### AIM OF THE EXERCISE
Starting at the first line of the listing below, retype each line up to and including the one that contains "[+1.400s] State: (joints". Leave pictures out.

Start of Block

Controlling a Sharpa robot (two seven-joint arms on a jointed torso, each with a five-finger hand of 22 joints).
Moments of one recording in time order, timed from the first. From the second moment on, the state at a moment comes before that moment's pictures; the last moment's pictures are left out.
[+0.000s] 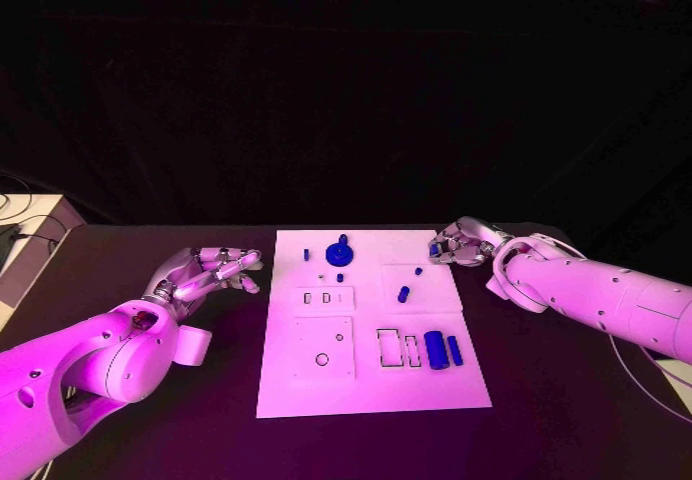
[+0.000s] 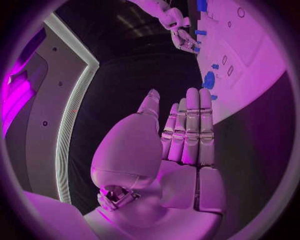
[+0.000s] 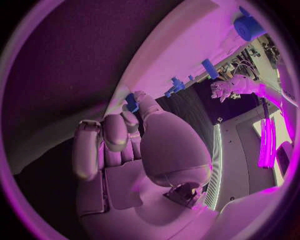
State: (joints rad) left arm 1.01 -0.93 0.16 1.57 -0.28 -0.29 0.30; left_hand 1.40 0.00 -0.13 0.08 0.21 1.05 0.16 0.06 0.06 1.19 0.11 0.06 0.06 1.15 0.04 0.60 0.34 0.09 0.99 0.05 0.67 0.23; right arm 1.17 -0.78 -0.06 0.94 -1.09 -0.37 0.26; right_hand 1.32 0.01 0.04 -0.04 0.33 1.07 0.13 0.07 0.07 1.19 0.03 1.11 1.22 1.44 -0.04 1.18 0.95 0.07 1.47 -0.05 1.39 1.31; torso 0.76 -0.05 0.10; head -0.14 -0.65
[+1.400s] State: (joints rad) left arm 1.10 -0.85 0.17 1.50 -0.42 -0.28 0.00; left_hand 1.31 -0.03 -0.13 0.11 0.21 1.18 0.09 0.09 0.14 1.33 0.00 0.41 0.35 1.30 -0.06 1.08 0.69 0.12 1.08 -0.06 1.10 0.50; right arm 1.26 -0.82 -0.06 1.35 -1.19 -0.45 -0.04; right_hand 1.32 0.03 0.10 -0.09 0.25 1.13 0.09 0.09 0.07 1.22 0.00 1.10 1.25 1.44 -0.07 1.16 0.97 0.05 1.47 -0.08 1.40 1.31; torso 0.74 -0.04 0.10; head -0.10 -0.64
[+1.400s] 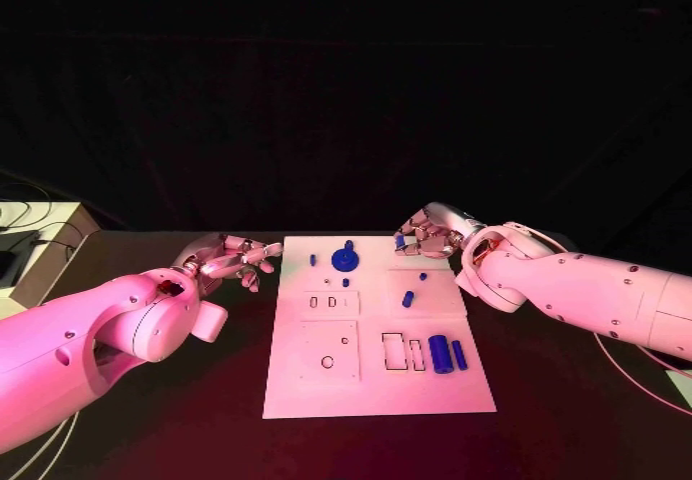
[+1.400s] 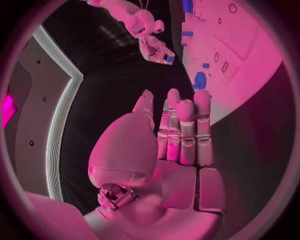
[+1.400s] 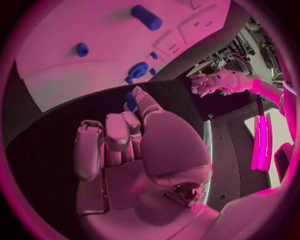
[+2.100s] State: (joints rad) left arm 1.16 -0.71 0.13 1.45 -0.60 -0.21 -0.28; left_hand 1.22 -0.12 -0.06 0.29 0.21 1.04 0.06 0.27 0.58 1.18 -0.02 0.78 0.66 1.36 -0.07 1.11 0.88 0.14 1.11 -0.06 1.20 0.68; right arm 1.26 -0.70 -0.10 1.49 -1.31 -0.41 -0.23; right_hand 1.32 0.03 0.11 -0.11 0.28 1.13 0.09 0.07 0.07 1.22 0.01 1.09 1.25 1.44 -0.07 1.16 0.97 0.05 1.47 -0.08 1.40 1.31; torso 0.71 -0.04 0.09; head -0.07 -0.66
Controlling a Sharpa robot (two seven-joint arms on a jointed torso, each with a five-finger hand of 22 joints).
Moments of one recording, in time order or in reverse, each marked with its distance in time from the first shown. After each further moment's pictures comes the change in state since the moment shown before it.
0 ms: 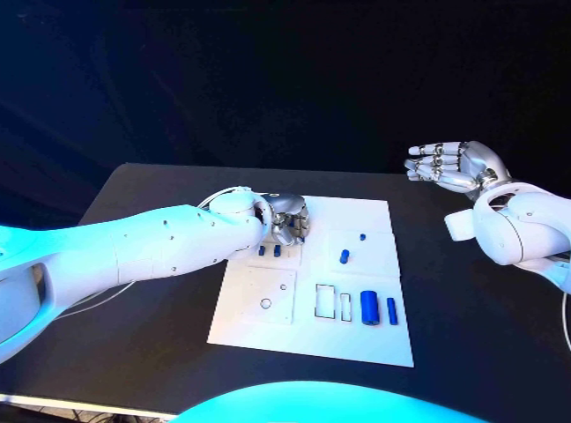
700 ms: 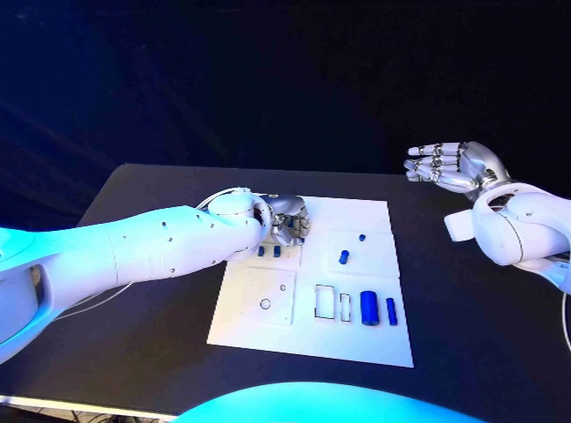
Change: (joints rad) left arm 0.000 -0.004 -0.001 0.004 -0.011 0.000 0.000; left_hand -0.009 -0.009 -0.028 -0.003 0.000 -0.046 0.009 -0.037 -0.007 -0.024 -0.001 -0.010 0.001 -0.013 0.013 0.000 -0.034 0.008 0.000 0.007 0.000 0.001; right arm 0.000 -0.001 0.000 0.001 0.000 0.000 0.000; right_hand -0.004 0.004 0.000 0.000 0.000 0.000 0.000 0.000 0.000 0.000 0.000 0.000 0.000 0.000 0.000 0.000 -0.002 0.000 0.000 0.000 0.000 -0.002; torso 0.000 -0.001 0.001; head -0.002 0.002
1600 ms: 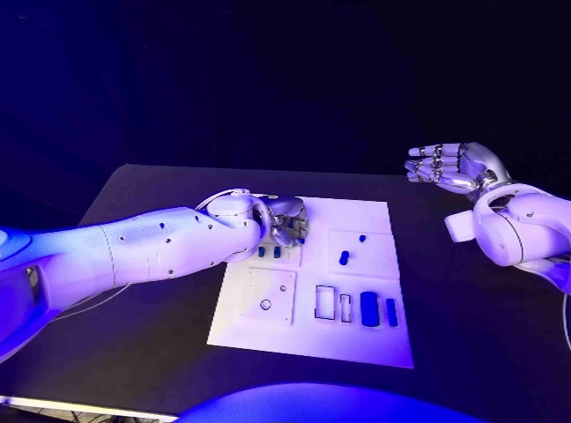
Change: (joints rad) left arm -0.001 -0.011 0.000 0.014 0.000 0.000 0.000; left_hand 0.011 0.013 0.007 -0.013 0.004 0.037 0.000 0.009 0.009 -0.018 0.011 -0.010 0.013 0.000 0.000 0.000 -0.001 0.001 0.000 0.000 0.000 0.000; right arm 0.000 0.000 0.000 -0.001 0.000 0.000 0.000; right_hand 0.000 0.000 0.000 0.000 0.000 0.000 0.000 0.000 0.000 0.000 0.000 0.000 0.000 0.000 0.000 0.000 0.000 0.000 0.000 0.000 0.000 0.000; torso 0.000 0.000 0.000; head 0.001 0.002
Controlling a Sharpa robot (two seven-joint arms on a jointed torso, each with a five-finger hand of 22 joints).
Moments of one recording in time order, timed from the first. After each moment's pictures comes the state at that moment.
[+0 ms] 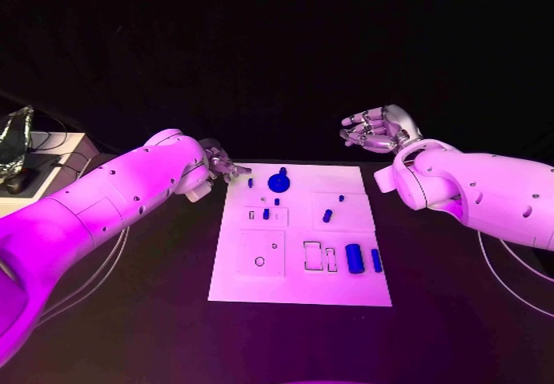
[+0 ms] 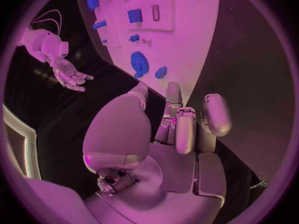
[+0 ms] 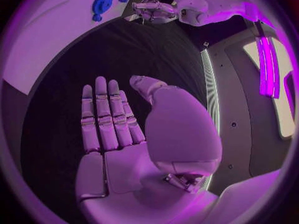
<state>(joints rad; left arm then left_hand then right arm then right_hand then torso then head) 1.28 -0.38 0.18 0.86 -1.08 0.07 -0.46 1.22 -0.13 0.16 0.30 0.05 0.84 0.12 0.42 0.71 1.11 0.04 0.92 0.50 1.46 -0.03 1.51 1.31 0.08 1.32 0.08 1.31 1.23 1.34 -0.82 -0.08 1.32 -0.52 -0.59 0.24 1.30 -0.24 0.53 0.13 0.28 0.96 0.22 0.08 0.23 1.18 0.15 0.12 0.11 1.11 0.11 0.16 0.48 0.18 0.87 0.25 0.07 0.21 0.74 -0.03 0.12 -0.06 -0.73</state>
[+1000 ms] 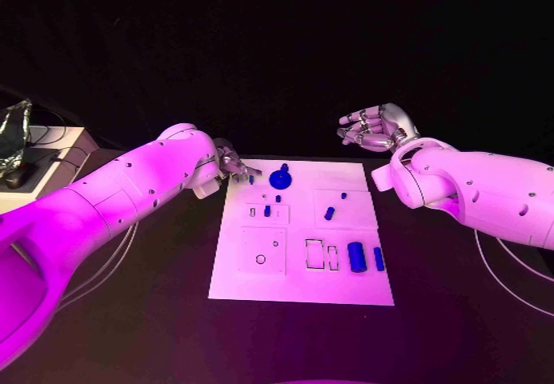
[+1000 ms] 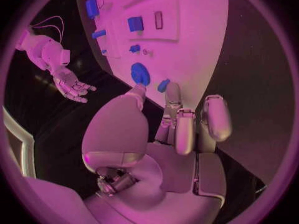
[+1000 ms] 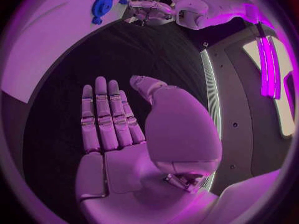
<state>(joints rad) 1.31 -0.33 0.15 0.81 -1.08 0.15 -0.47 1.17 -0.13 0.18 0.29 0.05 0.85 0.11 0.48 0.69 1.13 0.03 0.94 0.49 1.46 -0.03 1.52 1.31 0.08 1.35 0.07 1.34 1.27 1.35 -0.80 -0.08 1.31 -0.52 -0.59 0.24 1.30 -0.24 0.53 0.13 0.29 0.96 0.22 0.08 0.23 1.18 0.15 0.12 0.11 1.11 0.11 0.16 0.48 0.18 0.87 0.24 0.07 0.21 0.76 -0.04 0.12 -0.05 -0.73</state>
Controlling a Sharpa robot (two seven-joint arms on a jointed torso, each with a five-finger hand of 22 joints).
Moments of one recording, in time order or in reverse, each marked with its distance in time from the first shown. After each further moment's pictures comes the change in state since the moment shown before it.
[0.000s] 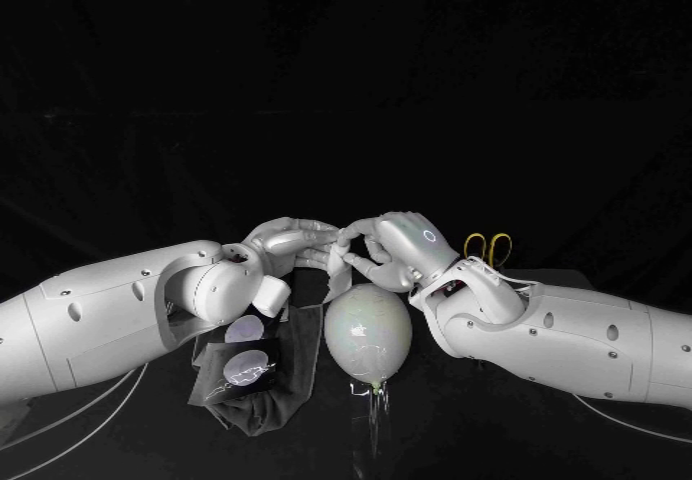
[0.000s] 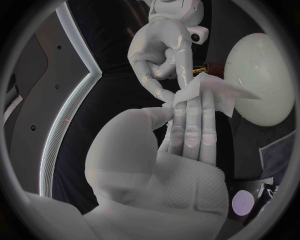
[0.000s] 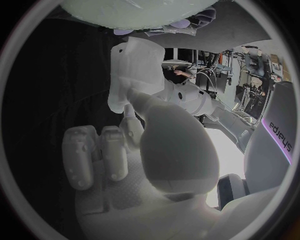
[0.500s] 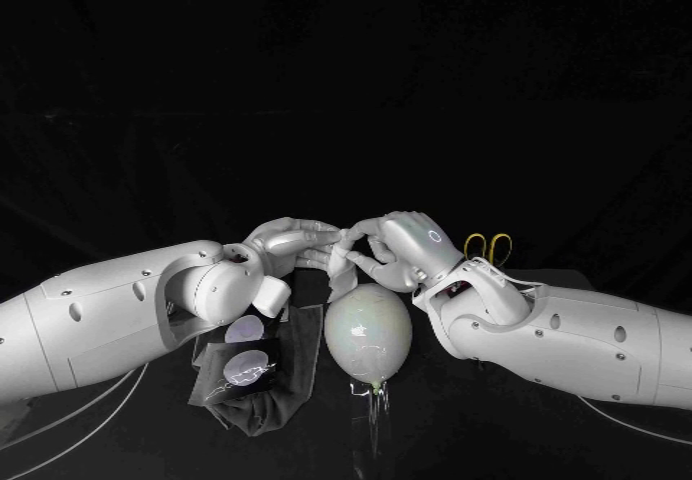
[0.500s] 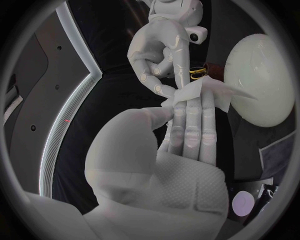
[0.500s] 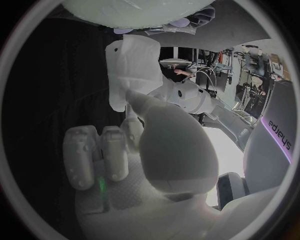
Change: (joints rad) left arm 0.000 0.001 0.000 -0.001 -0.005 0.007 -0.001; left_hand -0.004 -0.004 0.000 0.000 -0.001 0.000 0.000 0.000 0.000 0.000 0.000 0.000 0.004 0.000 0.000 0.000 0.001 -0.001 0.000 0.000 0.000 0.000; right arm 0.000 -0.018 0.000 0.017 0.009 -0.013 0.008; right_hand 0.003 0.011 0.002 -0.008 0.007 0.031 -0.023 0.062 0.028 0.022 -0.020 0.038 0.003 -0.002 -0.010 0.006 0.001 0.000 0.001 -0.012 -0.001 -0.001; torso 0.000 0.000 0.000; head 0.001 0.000
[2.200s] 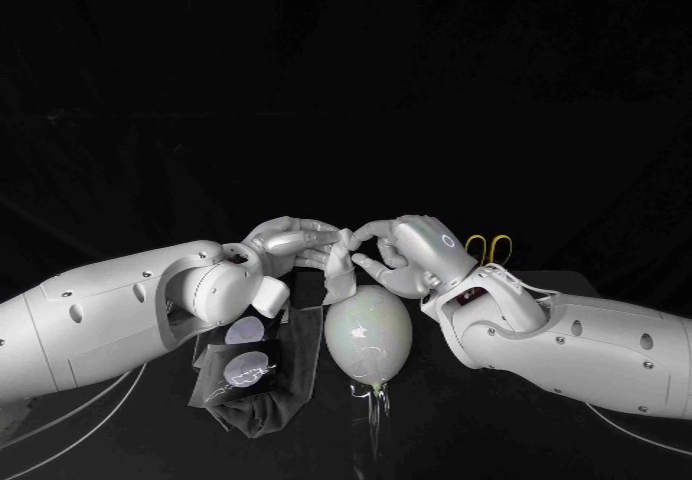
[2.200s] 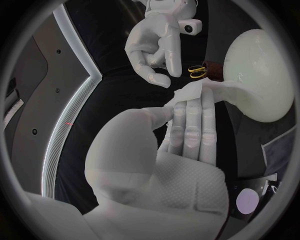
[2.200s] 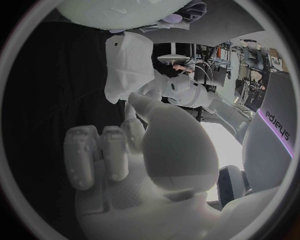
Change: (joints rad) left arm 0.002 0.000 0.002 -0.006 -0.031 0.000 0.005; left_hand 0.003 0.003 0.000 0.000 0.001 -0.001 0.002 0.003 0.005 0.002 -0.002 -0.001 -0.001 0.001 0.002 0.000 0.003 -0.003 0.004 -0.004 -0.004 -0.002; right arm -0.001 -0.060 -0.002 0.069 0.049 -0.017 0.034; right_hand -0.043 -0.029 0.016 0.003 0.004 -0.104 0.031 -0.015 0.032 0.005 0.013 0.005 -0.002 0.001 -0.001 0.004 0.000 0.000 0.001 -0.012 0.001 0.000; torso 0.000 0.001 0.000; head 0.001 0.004
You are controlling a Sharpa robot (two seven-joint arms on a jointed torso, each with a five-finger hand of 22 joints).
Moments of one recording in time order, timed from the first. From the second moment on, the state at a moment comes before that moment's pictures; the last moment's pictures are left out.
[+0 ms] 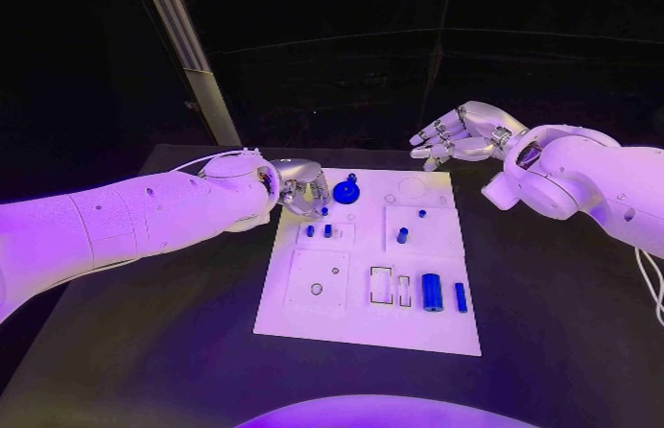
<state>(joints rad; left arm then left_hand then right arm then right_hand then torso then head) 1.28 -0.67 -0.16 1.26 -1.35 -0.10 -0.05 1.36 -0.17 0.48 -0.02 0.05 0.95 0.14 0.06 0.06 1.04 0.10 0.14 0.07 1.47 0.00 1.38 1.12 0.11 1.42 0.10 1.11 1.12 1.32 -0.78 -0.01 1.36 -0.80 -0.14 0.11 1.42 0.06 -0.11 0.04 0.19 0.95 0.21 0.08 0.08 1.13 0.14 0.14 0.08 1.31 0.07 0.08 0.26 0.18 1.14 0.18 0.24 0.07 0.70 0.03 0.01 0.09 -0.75</state>
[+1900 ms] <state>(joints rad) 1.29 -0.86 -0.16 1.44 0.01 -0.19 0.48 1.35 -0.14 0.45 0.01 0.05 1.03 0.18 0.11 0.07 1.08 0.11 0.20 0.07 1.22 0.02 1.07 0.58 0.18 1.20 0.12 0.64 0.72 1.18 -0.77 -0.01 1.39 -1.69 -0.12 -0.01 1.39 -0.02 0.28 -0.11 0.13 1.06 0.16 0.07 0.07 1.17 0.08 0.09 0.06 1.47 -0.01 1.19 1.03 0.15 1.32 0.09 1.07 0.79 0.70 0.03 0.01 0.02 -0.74</state>
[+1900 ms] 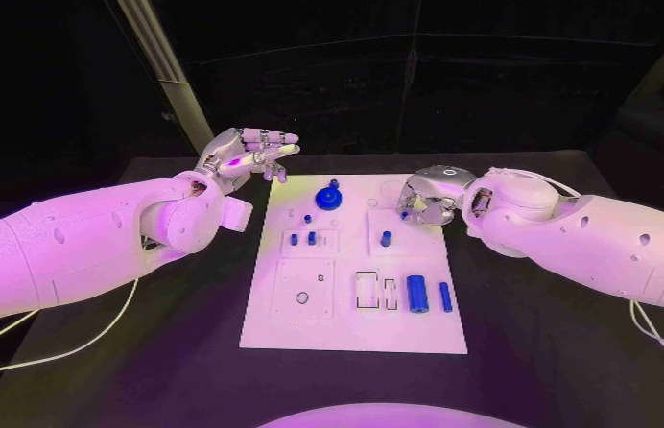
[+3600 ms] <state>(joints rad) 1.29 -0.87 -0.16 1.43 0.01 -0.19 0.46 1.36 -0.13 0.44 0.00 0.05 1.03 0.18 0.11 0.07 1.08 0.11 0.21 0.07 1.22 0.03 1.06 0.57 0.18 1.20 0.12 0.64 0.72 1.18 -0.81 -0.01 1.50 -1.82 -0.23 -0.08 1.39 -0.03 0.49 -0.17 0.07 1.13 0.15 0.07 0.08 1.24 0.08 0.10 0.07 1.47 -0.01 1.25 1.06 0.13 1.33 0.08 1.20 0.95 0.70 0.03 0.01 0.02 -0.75</state>
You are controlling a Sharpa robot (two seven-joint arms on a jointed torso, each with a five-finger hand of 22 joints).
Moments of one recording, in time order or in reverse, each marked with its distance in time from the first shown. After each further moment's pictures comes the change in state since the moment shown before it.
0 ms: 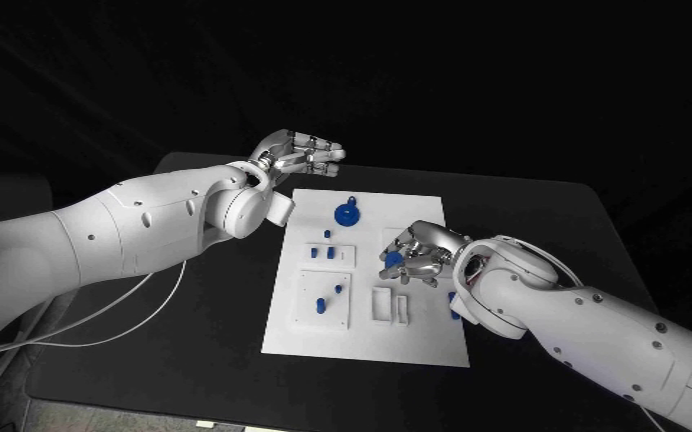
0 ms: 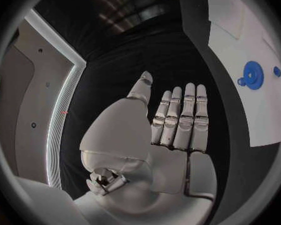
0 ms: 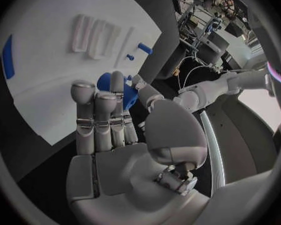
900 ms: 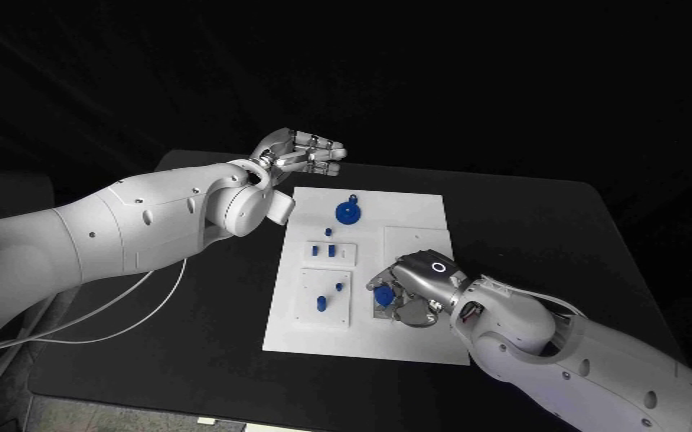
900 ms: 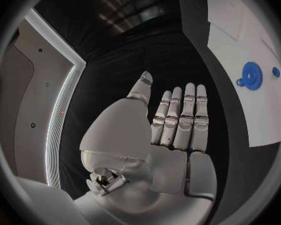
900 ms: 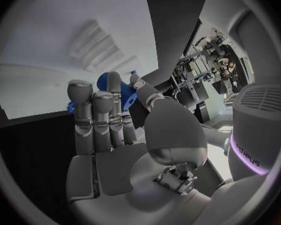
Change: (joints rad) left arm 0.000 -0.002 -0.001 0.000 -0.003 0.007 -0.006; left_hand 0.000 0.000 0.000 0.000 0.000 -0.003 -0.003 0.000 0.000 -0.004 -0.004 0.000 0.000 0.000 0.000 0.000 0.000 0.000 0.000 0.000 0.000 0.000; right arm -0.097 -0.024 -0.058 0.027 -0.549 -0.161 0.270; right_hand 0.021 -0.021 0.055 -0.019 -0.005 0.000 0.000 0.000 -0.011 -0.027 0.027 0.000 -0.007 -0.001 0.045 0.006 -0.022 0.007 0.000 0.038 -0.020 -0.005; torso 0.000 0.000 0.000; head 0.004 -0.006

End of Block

### EXERCISE RESPONSE
Controlling a Sharpa robot (two seven-joint arms on a jointed torso, each with a five-finger hand of 22 joints).
Moments of one recording in time order, timed from the first. From the second moment on, the state at a moment comes before that moment's pictures; the last moment's pictures are left out.
[+0.000s] 
[+0.000s] 
[+0.000s] 
State: (joints rad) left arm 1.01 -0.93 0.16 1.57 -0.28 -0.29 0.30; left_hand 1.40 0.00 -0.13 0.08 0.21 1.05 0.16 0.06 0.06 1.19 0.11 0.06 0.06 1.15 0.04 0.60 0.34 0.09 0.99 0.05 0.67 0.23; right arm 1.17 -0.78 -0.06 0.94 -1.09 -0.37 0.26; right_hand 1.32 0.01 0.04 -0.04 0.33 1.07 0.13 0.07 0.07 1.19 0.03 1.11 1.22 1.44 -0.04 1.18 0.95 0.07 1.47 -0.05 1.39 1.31; torso 0.76 -0.05 0.10; head -0.14 -0.65
[+1.400s] State: (joints rad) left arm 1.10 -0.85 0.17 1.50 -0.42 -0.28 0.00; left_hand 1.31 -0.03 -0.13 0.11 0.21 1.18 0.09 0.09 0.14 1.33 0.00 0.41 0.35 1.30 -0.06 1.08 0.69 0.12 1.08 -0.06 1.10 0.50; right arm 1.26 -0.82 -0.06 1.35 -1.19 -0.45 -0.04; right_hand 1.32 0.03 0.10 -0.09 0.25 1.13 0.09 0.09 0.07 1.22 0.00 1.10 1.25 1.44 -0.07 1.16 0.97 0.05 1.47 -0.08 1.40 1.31; torso 0.74 -0.04 0.10; head -0.10 -0.64

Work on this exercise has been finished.